Each of Amgen, Mirati and J&J's drugs target a specific type of KRAS mutation known as G12C, present in 13% of all lung cancers and between 1% and 3% of other solid tumors according to numbers cited by Amgen.
Research activity around KRAS G12C increased following a 2013 paper from researchers at the University of San Francisco, California, which described one approach to binding a drug to the mutant KRAS protein.
Both Amgen and Mirati designed their respective compounds to irreversibly lock onto to what Amgen's head of cancer development Greg Friberg calls a "hidden groove" on the KRAS protein. In scientific terms, the drugs are known as covalent inhibitors, a type of molecule that was once disfavored by large drugmakers.
"Historically, there was a period of time when covalent inhibitors got a bad reputation in the pharmaceutical industry for causing liver injury," said William Sellers, a member of the Broad Institute of MIT and Harvard as well as an advisor at Dana-Farber, on the Monday call with reporters.
"Ibrutinib was sort of a rebirth, which turned out to be a covalent inhibitor of BTK and ... ignited that field again," he added, referring to AbbVie and J&J's top-selling blood cancer drug Imbruvica. Other covalent inhibitors, such as AstraZeneca's Tagrisso and Boehringer's Gilotrif, are also approved.
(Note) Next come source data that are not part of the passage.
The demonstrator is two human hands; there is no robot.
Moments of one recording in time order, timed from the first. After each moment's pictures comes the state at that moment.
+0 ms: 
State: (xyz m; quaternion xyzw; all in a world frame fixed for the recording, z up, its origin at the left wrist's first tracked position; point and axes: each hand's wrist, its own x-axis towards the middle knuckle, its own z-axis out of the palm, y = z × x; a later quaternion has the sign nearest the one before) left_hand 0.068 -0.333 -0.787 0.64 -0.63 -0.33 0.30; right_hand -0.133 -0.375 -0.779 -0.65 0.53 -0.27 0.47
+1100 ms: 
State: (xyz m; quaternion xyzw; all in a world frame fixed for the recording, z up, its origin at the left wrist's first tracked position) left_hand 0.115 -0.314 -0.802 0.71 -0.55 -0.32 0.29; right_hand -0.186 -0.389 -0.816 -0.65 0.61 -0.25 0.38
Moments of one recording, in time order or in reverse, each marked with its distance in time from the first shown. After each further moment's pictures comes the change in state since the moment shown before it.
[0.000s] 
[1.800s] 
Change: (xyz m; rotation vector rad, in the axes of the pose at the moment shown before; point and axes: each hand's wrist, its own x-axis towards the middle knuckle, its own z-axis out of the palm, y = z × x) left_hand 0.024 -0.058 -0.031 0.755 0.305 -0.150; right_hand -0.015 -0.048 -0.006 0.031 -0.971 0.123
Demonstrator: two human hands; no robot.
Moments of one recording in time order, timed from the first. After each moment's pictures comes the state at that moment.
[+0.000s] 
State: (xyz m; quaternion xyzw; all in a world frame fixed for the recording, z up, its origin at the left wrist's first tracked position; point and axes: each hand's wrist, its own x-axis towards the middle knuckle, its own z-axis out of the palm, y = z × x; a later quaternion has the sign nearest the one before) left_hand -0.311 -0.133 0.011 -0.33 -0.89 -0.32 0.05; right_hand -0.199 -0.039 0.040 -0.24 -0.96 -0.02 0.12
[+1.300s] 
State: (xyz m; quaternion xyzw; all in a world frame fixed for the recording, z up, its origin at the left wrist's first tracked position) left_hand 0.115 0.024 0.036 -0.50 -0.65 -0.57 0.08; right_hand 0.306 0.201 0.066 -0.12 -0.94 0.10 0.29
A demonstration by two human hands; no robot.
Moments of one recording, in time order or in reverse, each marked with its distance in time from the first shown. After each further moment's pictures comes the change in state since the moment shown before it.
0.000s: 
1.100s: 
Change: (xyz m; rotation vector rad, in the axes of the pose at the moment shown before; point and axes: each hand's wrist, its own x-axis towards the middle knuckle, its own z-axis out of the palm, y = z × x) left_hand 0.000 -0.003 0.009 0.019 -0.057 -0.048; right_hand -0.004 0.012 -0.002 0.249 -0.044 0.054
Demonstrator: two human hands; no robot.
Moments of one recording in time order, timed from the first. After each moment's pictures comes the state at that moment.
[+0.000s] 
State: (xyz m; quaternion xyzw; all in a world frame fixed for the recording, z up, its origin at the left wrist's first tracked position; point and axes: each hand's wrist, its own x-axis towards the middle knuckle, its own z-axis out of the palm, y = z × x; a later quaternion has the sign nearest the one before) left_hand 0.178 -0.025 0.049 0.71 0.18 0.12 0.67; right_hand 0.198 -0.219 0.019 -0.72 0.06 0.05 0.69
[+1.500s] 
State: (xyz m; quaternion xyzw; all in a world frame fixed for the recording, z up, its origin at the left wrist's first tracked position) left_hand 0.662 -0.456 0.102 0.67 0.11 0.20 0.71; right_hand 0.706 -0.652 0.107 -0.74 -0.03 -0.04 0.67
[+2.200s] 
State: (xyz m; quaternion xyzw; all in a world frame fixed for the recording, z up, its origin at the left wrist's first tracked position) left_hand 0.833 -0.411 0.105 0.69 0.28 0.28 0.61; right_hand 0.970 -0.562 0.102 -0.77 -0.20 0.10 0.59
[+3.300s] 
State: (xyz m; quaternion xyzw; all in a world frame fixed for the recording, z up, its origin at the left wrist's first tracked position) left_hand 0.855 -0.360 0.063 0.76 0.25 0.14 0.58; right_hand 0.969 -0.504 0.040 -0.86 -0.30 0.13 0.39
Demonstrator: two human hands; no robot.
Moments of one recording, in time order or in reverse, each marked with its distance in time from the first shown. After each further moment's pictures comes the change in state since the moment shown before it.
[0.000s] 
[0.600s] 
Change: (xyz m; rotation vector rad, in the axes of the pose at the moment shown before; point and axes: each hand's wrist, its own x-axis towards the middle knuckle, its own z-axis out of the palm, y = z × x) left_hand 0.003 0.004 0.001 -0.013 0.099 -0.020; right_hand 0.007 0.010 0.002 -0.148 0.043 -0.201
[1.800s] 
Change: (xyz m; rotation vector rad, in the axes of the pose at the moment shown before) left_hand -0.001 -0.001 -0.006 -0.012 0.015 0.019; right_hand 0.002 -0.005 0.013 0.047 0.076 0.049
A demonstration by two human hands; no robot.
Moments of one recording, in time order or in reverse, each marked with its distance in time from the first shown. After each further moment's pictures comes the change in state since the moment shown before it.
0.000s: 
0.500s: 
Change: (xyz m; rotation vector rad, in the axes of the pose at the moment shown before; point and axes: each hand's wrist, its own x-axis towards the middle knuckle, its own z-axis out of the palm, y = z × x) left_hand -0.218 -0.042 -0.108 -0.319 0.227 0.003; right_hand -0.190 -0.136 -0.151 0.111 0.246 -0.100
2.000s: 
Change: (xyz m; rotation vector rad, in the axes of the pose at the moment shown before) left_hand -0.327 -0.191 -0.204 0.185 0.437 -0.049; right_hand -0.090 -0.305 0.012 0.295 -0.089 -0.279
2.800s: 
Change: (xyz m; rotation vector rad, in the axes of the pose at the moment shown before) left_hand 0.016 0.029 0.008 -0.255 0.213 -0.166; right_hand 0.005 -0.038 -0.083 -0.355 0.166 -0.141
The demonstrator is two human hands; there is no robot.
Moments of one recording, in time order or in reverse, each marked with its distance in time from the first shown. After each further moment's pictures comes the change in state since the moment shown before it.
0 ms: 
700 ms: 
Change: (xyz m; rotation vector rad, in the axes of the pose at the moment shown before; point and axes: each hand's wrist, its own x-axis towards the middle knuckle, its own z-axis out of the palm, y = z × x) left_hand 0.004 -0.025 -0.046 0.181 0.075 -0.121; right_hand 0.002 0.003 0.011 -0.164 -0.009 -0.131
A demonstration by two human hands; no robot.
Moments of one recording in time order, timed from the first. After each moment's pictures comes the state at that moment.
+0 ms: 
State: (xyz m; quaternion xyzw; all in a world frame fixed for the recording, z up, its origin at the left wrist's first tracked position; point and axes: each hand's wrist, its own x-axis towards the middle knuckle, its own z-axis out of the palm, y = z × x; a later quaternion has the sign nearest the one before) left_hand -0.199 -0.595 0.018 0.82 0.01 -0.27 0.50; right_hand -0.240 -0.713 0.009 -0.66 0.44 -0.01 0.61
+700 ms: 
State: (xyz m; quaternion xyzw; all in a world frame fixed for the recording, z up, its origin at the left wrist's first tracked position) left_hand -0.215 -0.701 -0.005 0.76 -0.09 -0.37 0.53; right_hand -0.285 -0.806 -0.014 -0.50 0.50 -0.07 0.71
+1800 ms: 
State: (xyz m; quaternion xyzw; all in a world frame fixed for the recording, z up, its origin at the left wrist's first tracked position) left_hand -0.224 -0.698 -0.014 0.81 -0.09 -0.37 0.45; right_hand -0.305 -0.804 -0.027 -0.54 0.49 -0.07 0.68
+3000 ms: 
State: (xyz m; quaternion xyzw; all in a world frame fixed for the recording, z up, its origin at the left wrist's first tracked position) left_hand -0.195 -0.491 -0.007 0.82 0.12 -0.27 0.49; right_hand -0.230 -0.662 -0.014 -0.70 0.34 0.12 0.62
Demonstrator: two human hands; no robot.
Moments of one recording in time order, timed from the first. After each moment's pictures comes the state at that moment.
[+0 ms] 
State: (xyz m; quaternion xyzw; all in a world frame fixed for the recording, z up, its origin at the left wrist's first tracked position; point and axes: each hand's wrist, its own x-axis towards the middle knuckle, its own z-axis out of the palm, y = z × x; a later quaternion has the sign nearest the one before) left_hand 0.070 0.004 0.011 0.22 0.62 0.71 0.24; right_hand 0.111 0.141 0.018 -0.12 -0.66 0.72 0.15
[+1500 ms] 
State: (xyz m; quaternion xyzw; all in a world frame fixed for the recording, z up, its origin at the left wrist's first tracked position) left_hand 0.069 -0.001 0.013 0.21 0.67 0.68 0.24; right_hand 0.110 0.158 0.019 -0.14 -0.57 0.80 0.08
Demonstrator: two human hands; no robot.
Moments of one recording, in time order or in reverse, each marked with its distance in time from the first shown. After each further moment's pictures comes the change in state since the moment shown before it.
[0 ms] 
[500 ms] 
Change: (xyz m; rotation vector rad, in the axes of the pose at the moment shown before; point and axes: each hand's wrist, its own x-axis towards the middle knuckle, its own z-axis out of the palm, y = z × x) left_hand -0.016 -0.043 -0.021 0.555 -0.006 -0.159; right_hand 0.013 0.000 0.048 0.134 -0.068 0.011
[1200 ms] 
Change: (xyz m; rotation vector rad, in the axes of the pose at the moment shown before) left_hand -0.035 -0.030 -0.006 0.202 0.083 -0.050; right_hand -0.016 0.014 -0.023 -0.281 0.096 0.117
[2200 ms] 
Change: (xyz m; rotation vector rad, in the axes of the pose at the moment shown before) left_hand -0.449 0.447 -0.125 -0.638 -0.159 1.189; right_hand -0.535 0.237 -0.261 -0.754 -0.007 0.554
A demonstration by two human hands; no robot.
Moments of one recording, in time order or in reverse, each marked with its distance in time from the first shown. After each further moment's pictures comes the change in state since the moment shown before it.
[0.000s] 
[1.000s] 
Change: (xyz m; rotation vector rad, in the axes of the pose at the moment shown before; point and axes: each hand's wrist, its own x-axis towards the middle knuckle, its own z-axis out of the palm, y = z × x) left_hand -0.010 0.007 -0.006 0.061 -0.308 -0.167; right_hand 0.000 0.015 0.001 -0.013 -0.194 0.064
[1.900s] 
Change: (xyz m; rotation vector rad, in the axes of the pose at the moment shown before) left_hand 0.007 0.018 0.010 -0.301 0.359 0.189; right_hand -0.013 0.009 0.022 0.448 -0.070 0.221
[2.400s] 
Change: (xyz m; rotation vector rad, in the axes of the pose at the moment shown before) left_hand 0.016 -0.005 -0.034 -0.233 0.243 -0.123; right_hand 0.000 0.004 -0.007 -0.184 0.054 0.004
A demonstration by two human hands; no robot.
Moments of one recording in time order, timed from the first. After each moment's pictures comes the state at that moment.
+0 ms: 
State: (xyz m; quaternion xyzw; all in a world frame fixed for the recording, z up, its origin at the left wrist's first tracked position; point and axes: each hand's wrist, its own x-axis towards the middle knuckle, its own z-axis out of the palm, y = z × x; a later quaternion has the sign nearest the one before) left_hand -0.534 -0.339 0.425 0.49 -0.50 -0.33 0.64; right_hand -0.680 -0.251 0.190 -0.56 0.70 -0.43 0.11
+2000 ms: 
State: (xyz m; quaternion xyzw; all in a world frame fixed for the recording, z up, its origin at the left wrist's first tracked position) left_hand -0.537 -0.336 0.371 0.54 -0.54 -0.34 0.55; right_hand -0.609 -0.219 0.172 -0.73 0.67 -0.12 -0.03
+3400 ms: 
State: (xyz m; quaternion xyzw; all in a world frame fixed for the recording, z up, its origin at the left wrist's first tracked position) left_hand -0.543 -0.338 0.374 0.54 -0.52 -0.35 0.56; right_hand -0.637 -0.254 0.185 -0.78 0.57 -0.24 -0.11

In that respect, Amgen's and Mirati's work on KRAS inhibition is part of a broader revolution in targeted cancer therapies, one that's yielded dozens of approvals.
Such treatments aren't definitive, though. Tumors often respond and mutate, resulting in resistance that can lead to relapses and disease progression. For that reason, Amgen is planning combination studies with its drug in hopes of achieving greater efficacy and more durable responses.